The effort to predict weather numerically goes back to the 1920s, long before computers were powerful enough to attempt it. Today’s climate models successfully capture fundamental features of atmospheric and oceanic circulation, seasonal variability, and the response to factors like greenhouse gas increases. The accuracy of these models depends directly on how well they approximate the Navier-Stokes equations across scales ranging from local thunderstorms to global jet streams.
Modeling Blood Flow in the Body
Blood behaves as a fluid, and researchers use the incompressible Navier-Stokes equations to model how it flows through arteries and veins. This matters most in cardiovascular medicine, where understanding the forces blood exerts on vessel walls helps explain why certain locations in arteries are prone to plaque buildup and disease.
A quantity called wall shear stress, the frictional force of flowing blood against the inner lining of a blood vessel, is particularly important. Low or disturbed shear stress is associated with the development of atherosclerosis. By combining medical imaging (such as 4D flow MRI, which captures three-dimensional blood velocity over time) with Navier-Stokes simulations, researchers can map shear stress patterns in individual patients. This approach has been used to study how narrowed arteries affect pressure differences across blockages and to plan surgical interventions.

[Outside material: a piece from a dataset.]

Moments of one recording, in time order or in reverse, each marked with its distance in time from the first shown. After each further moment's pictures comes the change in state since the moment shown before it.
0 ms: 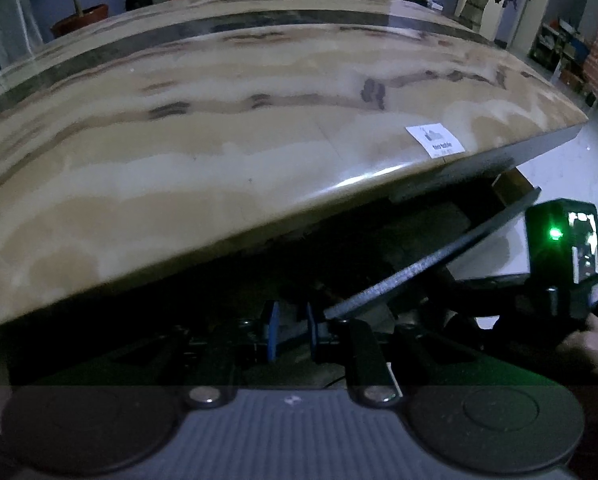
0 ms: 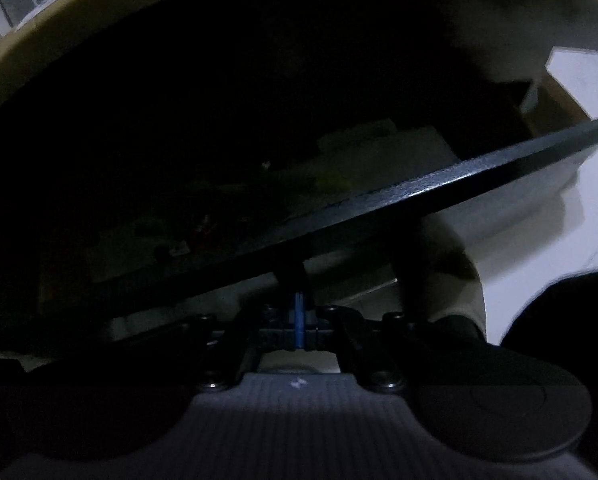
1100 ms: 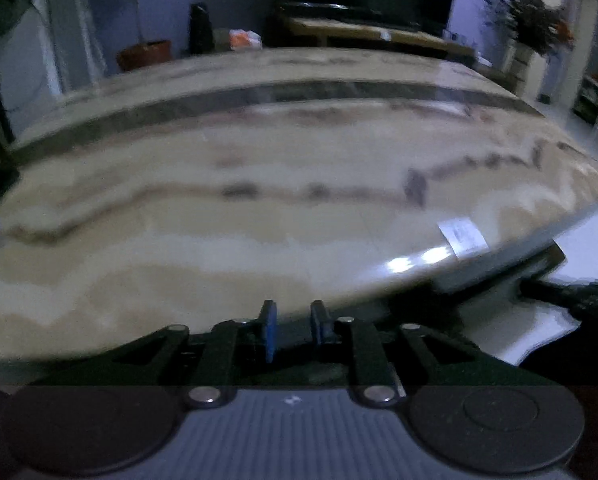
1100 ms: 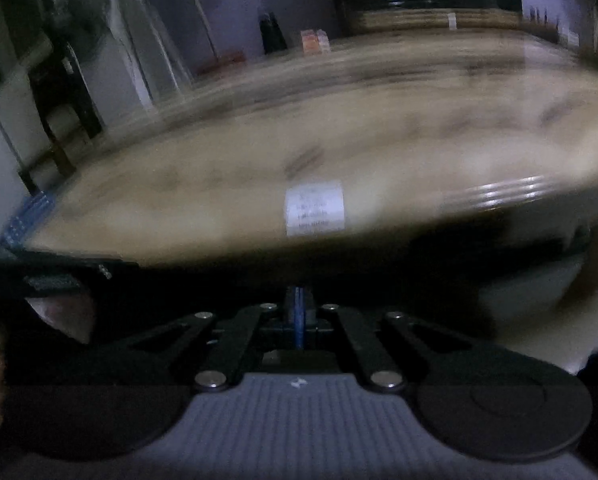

What Makes These Equations So Central
The Navier-Stokes equations occupy a rare position in science. They are simultaneously one of the most practically useful tools in engineering, used daily by thousands of professionals designing aircraft, pipelines, and medical devices, and one of the deepest open questions in pure mathematics. The equations have been known since the 1800s, yet no one can prove that their solutions always remain well-behaved. This gap between practical success and theoretical uncertainty is part of what makes them so fascinating. Engineers trust the equations because they work spectacularly well in practice. Mathematicians can’t yet explain why they never seem to break down.